The first link Google gives you when you search Richard Chin is the home page of a Cal Tech alumni who currently works as a lab manager at Stanford (My alma mater. Weird.)
Richard tells me he works in something that sounds very high tech: nanocharacterization. But he claims the last time he searched on his own name was so long ago that it might have been pre-Google. He says he might have Alta Vistaed himself. He has not met another Richard Chin.
"I think I know a few people named Grace Lee," he tells me.
Richard Chin the squash player and Richard Chin the Rhodes scholar and Richard Chin the veterinarian never called me back. But I did get an e-mail from a Richard Chin the Australian.
This Richard actually chose to be Richard.

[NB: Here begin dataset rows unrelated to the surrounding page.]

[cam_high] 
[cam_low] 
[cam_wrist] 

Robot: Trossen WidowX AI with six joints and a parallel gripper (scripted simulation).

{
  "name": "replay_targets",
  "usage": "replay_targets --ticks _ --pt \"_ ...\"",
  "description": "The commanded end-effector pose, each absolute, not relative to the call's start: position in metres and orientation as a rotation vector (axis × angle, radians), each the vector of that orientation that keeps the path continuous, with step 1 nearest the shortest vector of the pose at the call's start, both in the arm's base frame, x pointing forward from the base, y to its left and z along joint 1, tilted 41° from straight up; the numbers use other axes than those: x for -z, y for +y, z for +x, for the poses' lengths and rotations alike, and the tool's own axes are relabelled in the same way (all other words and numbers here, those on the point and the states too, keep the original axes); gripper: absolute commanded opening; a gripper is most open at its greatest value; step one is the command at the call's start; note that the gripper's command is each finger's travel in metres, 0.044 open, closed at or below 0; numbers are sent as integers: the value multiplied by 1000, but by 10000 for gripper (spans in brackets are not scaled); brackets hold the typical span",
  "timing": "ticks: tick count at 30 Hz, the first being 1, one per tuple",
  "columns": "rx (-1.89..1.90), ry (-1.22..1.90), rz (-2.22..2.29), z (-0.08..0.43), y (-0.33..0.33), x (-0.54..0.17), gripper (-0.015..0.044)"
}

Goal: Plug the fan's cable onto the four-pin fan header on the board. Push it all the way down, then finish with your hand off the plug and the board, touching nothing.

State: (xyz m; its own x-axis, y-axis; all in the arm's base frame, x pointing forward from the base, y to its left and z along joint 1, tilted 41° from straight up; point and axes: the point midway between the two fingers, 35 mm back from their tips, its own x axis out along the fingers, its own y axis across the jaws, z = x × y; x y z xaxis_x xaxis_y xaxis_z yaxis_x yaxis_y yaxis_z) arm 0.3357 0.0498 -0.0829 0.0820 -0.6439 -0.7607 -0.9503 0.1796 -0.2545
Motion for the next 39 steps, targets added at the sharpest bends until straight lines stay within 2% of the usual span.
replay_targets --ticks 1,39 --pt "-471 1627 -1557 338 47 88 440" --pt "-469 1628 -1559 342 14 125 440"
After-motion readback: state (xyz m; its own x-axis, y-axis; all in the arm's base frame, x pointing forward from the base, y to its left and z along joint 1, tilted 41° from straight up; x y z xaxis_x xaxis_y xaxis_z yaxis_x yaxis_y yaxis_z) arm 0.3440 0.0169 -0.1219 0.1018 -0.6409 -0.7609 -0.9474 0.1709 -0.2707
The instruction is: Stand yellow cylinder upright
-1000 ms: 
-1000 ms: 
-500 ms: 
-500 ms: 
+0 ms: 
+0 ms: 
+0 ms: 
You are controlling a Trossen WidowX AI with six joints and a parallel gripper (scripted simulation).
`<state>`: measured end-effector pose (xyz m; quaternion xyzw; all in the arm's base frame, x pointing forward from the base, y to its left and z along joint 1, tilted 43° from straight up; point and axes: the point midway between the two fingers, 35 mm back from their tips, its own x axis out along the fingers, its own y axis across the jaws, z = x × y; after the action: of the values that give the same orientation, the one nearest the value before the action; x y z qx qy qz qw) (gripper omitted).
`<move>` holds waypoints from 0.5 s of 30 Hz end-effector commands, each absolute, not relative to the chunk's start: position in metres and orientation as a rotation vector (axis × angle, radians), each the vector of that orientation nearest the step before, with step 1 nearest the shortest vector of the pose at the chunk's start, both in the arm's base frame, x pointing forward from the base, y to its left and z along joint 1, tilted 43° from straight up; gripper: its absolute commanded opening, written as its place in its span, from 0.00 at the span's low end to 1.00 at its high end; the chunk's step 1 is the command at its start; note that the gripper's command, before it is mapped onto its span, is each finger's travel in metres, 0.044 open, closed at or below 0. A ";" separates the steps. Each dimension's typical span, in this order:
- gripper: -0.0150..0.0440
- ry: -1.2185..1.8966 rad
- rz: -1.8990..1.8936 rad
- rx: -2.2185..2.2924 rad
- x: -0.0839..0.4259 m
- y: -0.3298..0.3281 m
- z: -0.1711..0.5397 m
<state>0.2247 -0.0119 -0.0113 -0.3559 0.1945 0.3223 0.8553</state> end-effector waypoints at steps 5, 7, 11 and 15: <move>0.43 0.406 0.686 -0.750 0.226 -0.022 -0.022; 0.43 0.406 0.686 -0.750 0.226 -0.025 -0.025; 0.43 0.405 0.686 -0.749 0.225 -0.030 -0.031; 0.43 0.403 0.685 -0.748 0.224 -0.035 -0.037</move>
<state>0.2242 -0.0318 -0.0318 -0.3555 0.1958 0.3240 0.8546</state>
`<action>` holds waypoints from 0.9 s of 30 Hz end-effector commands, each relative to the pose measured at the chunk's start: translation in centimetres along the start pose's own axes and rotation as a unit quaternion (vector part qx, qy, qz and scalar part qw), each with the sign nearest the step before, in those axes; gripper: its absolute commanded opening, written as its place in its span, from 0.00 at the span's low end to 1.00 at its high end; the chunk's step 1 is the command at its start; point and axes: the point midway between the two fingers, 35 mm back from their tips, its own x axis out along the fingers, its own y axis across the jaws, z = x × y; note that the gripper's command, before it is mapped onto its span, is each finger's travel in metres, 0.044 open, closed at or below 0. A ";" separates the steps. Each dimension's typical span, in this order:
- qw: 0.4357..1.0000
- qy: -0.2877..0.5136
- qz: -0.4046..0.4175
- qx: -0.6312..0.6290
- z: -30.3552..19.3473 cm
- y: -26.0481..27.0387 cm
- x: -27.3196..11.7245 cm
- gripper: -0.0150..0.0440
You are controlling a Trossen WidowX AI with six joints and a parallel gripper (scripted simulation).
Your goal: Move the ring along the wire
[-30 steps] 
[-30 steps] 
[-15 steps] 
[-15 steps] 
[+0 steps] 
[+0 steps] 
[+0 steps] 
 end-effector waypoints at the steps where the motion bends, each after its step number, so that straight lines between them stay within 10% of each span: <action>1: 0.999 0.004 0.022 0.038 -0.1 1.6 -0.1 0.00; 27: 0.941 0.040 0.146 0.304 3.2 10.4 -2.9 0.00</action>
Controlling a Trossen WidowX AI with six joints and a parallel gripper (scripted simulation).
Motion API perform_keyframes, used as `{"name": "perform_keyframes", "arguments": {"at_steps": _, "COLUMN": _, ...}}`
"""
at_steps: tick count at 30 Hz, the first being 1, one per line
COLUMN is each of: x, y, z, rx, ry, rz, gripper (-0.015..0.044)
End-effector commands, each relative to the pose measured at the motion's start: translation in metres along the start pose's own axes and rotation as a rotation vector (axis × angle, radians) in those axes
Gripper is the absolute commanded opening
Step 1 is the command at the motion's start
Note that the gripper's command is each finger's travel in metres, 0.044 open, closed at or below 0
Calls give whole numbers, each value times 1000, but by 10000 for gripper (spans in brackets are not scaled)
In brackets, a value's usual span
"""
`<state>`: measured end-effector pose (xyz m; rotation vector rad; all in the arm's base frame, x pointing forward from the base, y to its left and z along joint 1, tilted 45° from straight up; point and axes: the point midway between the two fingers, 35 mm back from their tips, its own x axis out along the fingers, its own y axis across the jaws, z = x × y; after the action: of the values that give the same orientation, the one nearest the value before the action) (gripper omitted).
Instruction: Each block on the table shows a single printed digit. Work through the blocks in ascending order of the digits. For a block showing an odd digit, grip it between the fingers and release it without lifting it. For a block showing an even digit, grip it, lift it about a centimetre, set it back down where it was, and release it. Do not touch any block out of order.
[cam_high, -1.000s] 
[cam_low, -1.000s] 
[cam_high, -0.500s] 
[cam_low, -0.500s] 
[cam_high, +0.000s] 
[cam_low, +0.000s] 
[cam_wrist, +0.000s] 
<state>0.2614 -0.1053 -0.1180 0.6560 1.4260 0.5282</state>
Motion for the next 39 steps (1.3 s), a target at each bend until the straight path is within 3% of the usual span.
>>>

"It was not given to me by my parents at birth. But I acquired it when we migrated to Australia from Malaysia because people had trouble pronouncing my given Chinese names."
Richard chose the name Richard, the name of a favorite uncle. "He was a medical doctor. I was, too."
But now he's the national director of a university Christian organization called the Australian Fellowship of Evangelical Students.
He says there's at least one other Richard Chin in Australia.
"The only reason I heard about him is because other friends thought it was me."
'I've never encountered another Richard Chin," says the last Richard Chin I talk to.
He's a doctor from New York who says he has never Googled himself. He tells me he's a professor at Long Island University and the author of seven books. "I'm the Richard Chin who's the martial artist, author and pioneer in Chinese medicine," he says.
His parents just liked the name Richard, he says.
"It's been good for me. It works. It's ours. What are you going to do with it?"
I guess I'll keep it. After all, it could be worse. If I was born a girl, I would have been named Mabel, after a waitress character in a Black Label beer commercial. Mabel Chin the journalist. Also known as Mabel Chin the administrator at MIT, Mabel Chin the court reporter and Mabel Chin the Malaysian beauty queen.